The political polarisation of recent times has seen a resurgence of tribalism of the worst kind. Social media has encouraged the rise of ‘cancel culture’, by which people can be publicly shamed by online mobs for the slightest slip-up. The internet has enabled the most repulsive kind of virtue-signalling. A kind of naked intolerance and cultic bigotry, aided by the growth of noisy online echo-chambers, has taken hold of the public discourse. The time has come to push back against it.
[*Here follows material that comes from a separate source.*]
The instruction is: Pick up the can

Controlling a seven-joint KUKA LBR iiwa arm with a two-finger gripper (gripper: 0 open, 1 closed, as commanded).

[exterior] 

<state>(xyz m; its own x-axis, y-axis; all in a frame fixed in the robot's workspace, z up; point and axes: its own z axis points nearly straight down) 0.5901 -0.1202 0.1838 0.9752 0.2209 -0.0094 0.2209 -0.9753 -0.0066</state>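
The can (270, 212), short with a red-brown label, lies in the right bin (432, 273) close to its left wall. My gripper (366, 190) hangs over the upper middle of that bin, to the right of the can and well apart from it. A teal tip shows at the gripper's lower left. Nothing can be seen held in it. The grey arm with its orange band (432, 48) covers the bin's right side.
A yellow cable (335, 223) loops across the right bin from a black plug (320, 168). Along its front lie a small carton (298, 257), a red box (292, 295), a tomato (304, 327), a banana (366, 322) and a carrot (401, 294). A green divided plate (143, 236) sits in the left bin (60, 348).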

The truth is that human beings are flawed, and life is complex. One must accept that not everyone will agree with us on everything, and that there is not a ‘correct position’ on every issue. One must make allowance for the fact that one may be wrong, and accept that, in a civilised society, there must be space for dialogue and disagreement.
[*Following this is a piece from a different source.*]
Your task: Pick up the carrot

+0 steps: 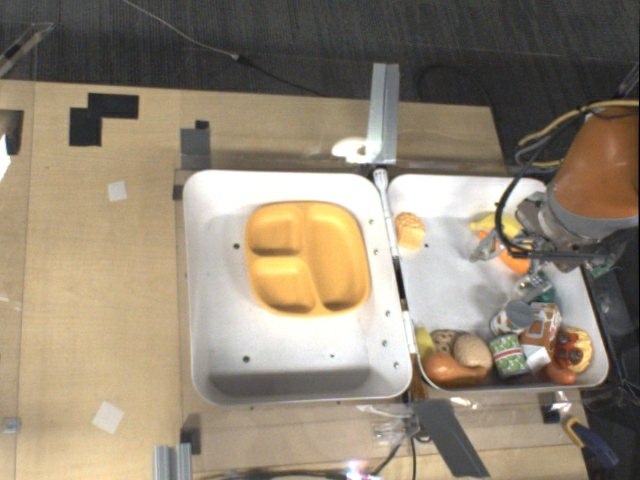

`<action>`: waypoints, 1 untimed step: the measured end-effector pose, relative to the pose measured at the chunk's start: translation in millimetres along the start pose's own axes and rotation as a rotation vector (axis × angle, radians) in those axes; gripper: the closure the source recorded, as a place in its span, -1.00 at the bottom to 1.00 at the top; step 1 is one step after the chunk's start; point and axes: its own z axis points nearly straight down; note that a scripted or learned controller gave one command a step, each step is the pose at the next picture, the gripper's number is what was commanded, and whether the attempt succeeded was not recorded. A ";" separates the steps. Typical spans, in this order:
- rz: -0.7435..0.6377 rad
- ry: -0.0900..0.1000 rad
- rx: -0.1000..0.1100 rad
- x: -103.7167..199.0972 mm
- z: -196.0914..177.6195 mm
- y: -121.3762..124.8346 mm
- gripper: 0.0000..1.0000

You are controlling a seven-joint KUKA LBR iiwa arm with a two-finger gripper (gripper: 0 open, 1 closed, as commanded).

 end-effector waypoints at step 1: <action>-0.175 -0.002 0.003 2.9 6.6 52.2 -1.00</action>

The problem is that some people, particularly on the left, are convinced that they are possessed of absolute truth, and are entitled to impose it upon others. The utopia can only be brought about through conscripting everyone into the progressive agenda. It was Karl Marx, after all, who envisaged a socialist society of the future as one in which the individual would be brought into complete harmony with society.
The internet has enabled the most repulsive kind of virtue-signalling
The problem is that every advanced society will have people disagreeing on various issues, and the only way to ‘resolve’ these disagreements once and for all is to suppress all differences among people, using totalitarian means. That is why every single Marxist regime has been a totalitarian dictatorship. All of these observations were made by the Polish philosopher Leszek Kołakowski in his criticisms of Marxism, particularly in his magnificent essay ‘The Marxist Roots of Stalinism’ and his magisterial three-volume demolition of Marxist theory, Main Currents of Marxism.
In his 1964 essay, ‘In Praise of Inconsistency’, written when he was still a Marxist (albeit an anti-Stalinist), Kołakowski makes the observation that no society will be able to fully reconcile all of the opposing values shared by its members. Key to the maintenance of a free society, in which pluralism and diversity of views is possible, is the acceptance that we must all compromise on our values to live alongside each other without recourse to violence or tyranny. It is impossible for anyone to be act with complete consistency with regards to their values, for this, in practice, leads to fanaticism and totalitarianism.
One must accept that not everyone will agree with us on everything, and that there is not a ‘correct position’ on every issue
“What is required of a citizen? Consistent loyalty to the state or government. Therefore a consistent citizen will always be proud to cooperate with the secret police, knowing it to be necessary to the existence of the state, to its glory and growth.” As Kołakowski goes on to explain, society thrives on inconsistency. If people were to act in consistent adherence to whatever they purport to believe in, human civilisation would be impossible. Human fellowship is only plausible because we have learnt to make compromises both big and little so as not to destroy the fragile bedrock upon which our commonwealth rests.
“The race of those who vacillate and are soft, the inconsistent people…continues to be one of the greatest sources of hope that possibly the human species will somehow manage to survive.” Eloquently stated as ever, I must nevertheless take issue when Kołakowski claims that we who thrive on inconsistency are ‘soft’. Those who profess absolute certainty about things which are objectively uncertain, far from being ‘strong’, are too weak to face up the messy reality of a world which is built upon inconsistency.
It is impossible for anyone to be act with complete consistency with regards to their values, for this, in practice, leads to fanaticism and totalitarianism
As Christopher Hitchens puts it eloquently in his memoir, Hitch-22: “It’s quite a task to combat the absolutists and the relativists at the same time: to maintain that there is no totalitarian solution while also insisting that, yes, we on our side also have unalterable convictions and are willing to fight for them. …Membership in the skeptical faction or tendency is not at all a soft option. …To be an unbeliever is not to be merely “open-minded”. It is, rather, a decisive admission of uncertainty that is dialectically connected to the repudiation of the totalitarian principle, in the mind as well as in politics.”
Roger Scruton, in his brilliant book The Uses of Pessimism: And the Danger of False Hope (2010), argues eloquently and persuasively in favour of a society where men live together in a spirit of mutual acceptance of each other’s differences. Such a view of society is incompatible with the worldview of those that wish to conscript all of society into this or that cause, or this or that political ideology. It is a view I wholeheartedly endorse.